La Medalla de San Benito cuenta con una serie de elementos y símbolos que representan la fe y la protección contra el mal. Estos elementos incluyen:

  1. La imagen de San Benito: Por lo general, la medalla muestra la imagen de San Benito de Nursia, ya sea en relieve o en una representación impresa.
  2. La cruz de San Benito: En la parte frontal de la medalla se encuentra una cruz latina. En cada una de las cuatro esquinas de la cruz se encuentran las letras C S P B, que son las iniciales de las palabras latinas «Crux Sancti Patris Benedicti» que significa «Cruz del Santo Padre Benito». También hay una inscripción en latín alrededor de la cruz que dice «Eius in obitu nostro praesentia muniamur» que significa «Que en nuestra hora de muerte seamos protegidos por su presencia».
  3. La corona de espinas: En la parte superior de la cruz se encuentra una corona de espinas, que representa el sufrimiento y sacrificio de Jesucristo.
  4. Las iniciales V R S N S M V: Estas letras representan la frase en latín «Vade Retro Satana, Nunquam Suade Mihi Vana», que significa «Aléjate, Satanás, nunca me aconsejes cosas vanas». Estas palabras son una oración de protección contra el mal y se atribuyen a un episodio en el que San Benito rechazó las tentaciones del diablo.
  5. La copa y la serpiente: En la parte posterior de la medalla se encuentran una copa y una serpiente. Estos elementos están relacionados con un episodio de la vida de San Benito en el que se le intentó envenenar con vino envenenado, pero cuando hizo la señal de la cruz sobre la copa, esta se rompió y la serpiente salió de ella.

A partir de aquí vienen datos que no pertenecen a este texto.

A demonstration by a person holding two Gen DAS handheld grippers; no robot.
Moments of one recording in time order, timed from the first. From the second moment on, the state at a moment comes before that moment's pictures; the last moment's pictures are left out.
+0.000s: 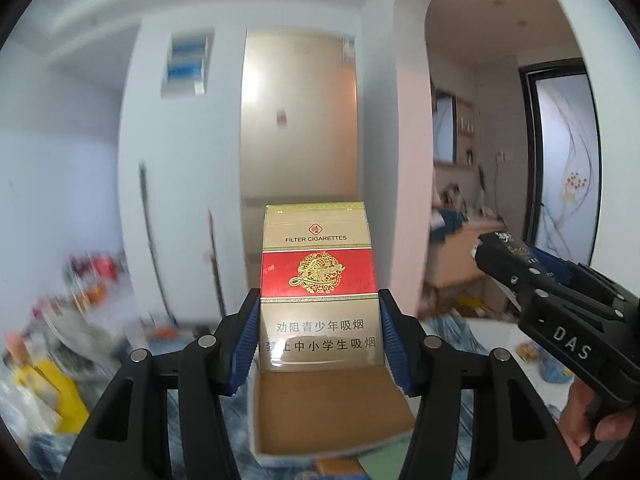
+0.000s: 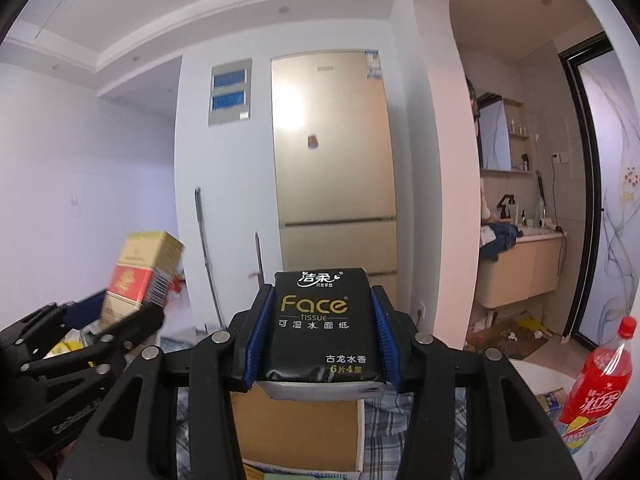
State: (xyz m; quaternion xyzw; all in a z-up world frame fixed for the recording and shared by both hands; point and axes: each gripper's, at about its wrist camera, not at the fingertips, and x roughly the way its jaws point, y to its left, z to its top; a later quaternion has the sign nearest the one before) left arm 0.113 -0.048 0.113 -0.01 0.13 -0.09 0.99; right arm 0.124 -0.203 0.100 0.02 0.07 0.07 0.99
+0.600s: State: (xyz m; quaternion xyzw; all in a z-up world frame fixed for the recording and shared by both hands) left arm 0.196 -0.040 0.012 0.01 0.29 -0.04 0.95; right arm 0.206 -0.193 0.005 0.01 0.25 0.09 0.96
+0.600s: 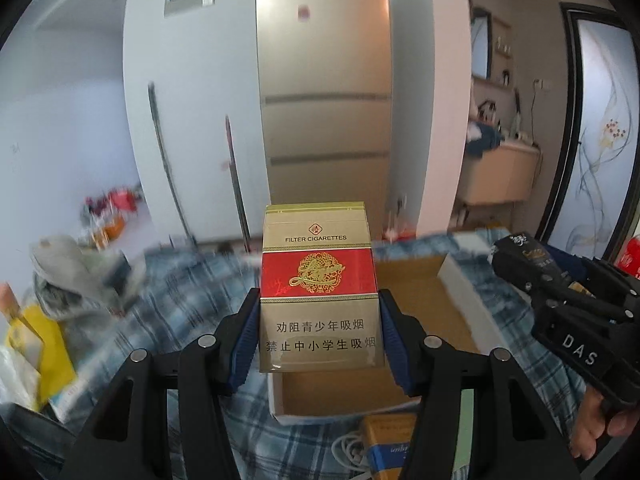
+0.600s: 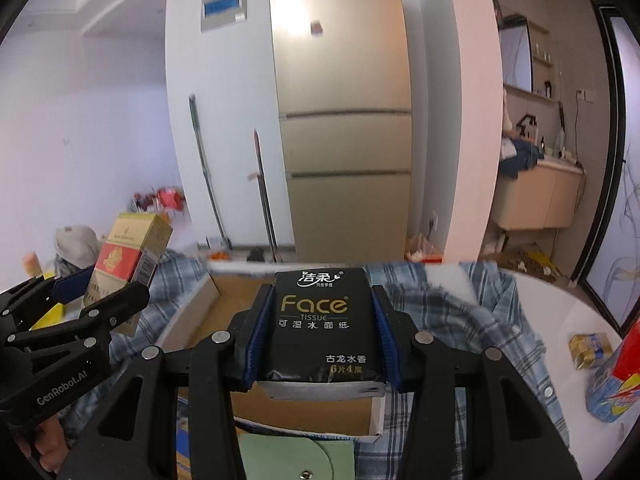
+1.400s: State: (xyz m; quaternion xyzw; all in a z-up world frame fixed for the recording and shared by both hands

La Medalla de San Benito se considera un sacramental, es decir, un objeto bendecido que se utiliza como una forma de pedir la intercesión y protección de San Benito contra el mal. Se cree que la medalla tiene poderes espirituales y se utiliza para proteger contra enfermedades, peligros y tentaciones. Además, se le atribuyen varios otros beneficios espirituales y físicos, como la protección contra el demonio, la liberación de influencias negativas y la obtención de bendiciones especiales.

Es común que los fieles católicos lleven la Medalla de San Benito como un objeto devocional, ya sea en forma de joyería, como una pulsera o un collar, o como una medalla en un llavero o en otro objeto. También se coloca en hogares, automóviles y otros lugares como una forma de protección y bendición.

La medalla debe ser bendecida por un sacerdote con esta oración especial 

—Nuestra ayuda nos viene del Señor.

—Que hizo el cielo y la tierra.

—Te ordeno, espíritu del mal, que abandones esta medalla, en el nombre de Dios Padre Omnipotente, que hizo el cielo y la tierra, el mar y todo lo que en ellos se contiene.

Que desaparezcan y se alejen de esta medalla toda la fuerza del adversario, todo el poder del diablo, todos los ataques e ilusiones de satanás, a fin de que todos los que la usaren gocen de la salud de alma y cuerpo.

En el nombre del Padre Omnipotente y de su Hijo, nuestro Señor, y del Espíritu Santo Paráclito, y por la caridad de Jesucristo, que ha de venir a juzgar a los vivos y a los muertos y al mundo por el fuego.

Bendición

-Señor, escucha mi oración.

-Y llegue a Ti mi clamor.

– Oremos:

Dios omnipotente, dador de todos los bienes, te suplicamos humildemente que por la intercesión de nuestro Padre San Benito, infundas tu bendición sobre esta sagrada medalla, a fin de que quien la lleve, dedicándose a las buenas obras, merezca conseguir la salud del alma y del cuerpo, la gracia de la santificación, y todas la indulgencias que se nos otorgan, y que por la ayuda de tu misericordia se esfuerce en evitar las asechanzas y engaños del diablo, y merezca aparecer santo y limpio en tu presencia.

Te lo pedimos por Cristo, nuestro Señor. Amén.

Si te gustó, por favor comparte!

Secciones

Más Leídos

Lecturas del Miércoles de la XV Semana del Tiempo Ordinario


Lectura del libro de Isaías (10,5-7.13-16):

Así dice el Señor: «¡Ay Asur, vara de mi ira, bastón de mi furor! Contra...


Sal 93

R/. El Señor no rechaza a su pueblo Trituran, Señor, a tu pueblo, oprimen a tu...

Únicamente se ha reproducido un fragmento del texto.